Clearly I should have implemented a recovery strategy earlier!

Backup strategy

The enterprise version of questdb lets you checkpoint the database which stops updates, and then make a copy. Something similar could be achieved by stopping the database, copying it and starting it again.
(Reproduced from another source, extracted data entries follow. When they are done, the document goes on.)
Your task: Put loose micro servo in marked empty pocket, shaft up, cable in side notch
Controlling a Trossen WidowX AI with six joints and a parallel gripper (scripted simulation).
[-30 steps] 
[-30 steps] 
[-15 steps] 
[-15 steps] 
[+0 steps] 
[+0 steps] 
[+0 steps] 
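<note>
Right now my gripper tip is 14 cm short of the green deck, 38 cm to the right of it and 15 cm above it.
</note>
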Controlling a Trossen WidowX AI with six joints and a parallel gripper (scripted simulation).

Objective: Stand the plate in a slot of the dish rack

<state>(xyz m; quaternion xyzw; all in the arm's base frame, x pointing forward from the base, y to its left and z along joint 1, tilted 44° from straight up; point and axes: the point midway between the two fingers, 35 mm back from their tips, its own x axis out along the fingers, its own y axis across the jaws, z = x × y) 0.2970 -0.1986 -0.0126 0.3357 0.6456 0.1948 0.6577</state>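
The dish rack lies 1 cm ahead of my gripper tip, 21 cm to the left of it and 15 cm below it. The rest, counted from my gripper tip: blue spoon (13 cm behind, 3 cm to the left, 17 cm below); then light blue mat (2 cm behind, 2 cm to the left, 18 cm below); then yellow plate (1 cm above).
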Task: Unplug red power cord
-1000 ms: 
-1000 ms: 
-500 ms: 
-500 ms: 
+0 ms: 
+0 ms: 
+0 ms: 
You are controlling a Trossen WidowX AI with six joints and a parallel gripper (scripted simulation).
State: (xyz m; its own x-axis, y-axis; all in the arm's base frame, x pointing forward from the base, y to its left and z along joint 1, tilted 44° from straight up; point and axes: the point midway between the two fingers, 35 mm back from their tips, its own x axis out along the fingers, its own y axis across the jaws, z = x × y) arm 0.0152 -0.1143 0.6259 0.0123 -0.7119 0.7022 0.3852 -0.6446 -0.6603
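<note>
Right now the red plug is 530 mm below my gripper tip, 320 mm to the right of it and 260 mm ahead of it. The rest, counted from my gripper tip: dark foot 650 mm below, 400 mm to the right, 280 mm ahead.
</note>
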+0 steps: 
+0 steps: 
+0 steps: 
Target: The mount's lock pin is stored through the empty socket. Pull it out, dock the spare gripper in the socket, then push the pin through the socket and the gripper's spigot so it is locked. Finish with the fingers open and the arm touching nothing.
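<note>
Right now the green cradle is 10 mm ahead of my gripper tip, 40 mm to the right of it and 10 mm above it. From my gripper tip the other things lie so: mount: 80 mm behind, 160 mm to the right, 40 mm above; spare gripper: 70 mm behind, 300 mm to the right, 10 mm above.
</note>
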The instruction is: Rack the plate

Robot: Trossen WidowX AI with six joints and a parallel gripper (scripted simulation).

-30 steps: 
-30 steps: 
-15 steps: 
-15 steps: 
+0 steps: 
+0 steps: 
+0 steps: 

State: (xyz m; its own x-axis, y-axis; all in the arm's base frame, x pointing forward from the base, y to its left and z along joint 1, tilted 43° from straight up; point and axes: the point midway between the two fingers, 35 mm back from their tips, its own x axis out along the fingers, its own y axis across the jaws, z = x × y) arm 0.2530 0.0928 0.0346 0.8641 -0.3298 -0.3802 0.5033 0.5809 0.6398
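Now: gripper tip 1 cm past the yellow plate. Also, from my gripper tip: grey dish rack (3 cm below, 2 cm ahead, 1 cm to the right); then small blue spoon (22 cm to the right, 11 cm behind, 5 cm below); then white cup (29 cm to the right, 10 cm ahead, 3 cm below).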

In practice the data can be extracted on a daily basis by extracting a previous day's updates using a script to select all rows from each table for a day and save the result to a json file. This script is extract_day.js

extract_day.js

This is in ~/Projects/quest01/scripts , it is run as follows:

            
                node ~/Projects/quest01/scripts/extract_day.js [options]

[options]:

date=yyyy-mm-dd , where yyyy-mm-dd is a single day
start=yyyy-mm-dd end=yyyy-mm-dd
yesterday

For each day a folder is created in ~/Projects/quest01/data , which contains each of the extracted tables.

Cron job

A cron job has been created on the desktop which runs 5 minutes after boot, the entry in crontab -e is as follows:

            
                @reboot /usr/bin/sleep 300 && /usr/bin/node /home/jules/Projects/quest01/scripts/extract_day.js yesterday

Repairing tables

Without further action suspended tables cannot be written to, the procedure for repairing tables in this case at least is to drop the broken partition, and possibly rebuild it. Dropping the partition is done as follows:

For each affected table change its type

                    
                        ALTER TABLE {tablename} SET TYPE BYPASS WAL

Stop questdb

                    
                        ~/questdb/questdb.sh stop

Start questdb - which makes the change take effect

                    
                        ~/questdb/questdb.sh start

Drop all the affected partitions

                    
                        ALTER TABLE {tablename} DROP PARTITION LIST '2024-11-25'

Or whatever date is identified as faulty

Change all affected tables back to WAL

                    
                        ALTER TABLE {tablename} SET TYPE WAL

Stop and restart questdb

After which you may restore the missing data.

Potential recovery improvements:

Implement import_day.js as which imports a day's data from a table in ~/Projects/quest01/data This needs options:
Keep a duplicate database on another machine, which has partitions deleted for days that have been successfully backed up to the desktop.